╭──

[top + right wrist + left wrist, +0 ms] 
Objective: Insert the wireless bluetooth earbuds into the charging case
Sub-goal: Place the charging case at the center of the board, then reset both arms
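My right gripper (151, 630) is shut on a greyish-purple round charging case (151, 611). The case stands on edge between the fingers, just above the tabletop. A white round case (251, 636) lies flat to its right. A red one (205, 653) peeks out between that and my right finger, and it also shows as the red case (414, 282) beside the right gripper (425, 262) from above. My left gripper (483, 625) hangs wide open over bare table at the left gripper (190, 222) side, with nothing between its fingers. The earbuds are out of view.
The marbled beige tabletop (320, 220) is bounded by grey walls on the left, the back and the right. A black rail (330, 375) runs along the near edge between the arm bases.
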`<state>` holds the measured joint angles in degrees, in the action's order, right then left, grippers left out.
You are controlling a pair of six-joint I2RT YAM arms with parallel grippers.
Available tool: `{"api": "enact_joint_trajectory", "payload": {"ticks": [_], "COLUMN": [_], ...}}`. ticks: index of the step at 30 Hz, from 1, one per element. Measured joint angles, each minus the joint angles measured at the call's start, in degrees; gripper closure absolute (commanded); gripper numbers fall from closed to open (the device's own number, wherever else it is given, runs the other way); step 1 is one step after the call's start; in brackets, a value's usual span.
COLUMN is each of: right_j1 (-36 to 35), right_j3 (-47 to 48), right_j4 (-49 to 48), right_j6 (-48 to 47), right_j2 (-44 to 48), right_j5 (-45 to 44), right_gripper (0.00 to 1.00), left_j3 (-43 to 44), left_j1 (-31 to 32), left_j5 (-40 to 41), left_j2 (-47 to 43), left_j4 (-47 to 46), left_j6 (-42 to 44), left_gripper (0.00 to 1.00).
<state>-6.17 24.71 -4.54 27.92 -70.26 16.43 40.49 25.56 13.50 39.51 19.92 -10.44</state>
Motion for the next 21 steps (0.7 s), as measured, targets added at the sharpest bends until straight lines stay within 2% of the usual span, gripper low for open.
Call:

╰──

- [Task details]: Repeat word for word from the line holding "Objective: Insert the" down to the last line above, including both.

- [Exercise answer]:
Objective: Insert the wireless bluetooth earbuds into the charging case
Sub-goal: Place the charging case at the center of the board, then reset both arms
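My right gripper (151, 630) is shut on a greyish-purple round charging case (151, 611). The case stands on edge between the fingers, just above the tabletop. A white round case (251, 636) lies flat to its right. A red one (205, 653) peeks out between that and my right finger, and it also shows as the red case (414, 282) beside the right gripper (425, 262) from above. My left gripper (483, 625) hangs wide open over bare table at the left gripper (190, 222) side, with nothing between its fingers. The earbuds are out of view.
The marbled beige tabletop (320, 220) is bounded by grey walls on the left, the back and the right. A black rail (330, 375) runs along the near edge between the arm bases.
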`<state>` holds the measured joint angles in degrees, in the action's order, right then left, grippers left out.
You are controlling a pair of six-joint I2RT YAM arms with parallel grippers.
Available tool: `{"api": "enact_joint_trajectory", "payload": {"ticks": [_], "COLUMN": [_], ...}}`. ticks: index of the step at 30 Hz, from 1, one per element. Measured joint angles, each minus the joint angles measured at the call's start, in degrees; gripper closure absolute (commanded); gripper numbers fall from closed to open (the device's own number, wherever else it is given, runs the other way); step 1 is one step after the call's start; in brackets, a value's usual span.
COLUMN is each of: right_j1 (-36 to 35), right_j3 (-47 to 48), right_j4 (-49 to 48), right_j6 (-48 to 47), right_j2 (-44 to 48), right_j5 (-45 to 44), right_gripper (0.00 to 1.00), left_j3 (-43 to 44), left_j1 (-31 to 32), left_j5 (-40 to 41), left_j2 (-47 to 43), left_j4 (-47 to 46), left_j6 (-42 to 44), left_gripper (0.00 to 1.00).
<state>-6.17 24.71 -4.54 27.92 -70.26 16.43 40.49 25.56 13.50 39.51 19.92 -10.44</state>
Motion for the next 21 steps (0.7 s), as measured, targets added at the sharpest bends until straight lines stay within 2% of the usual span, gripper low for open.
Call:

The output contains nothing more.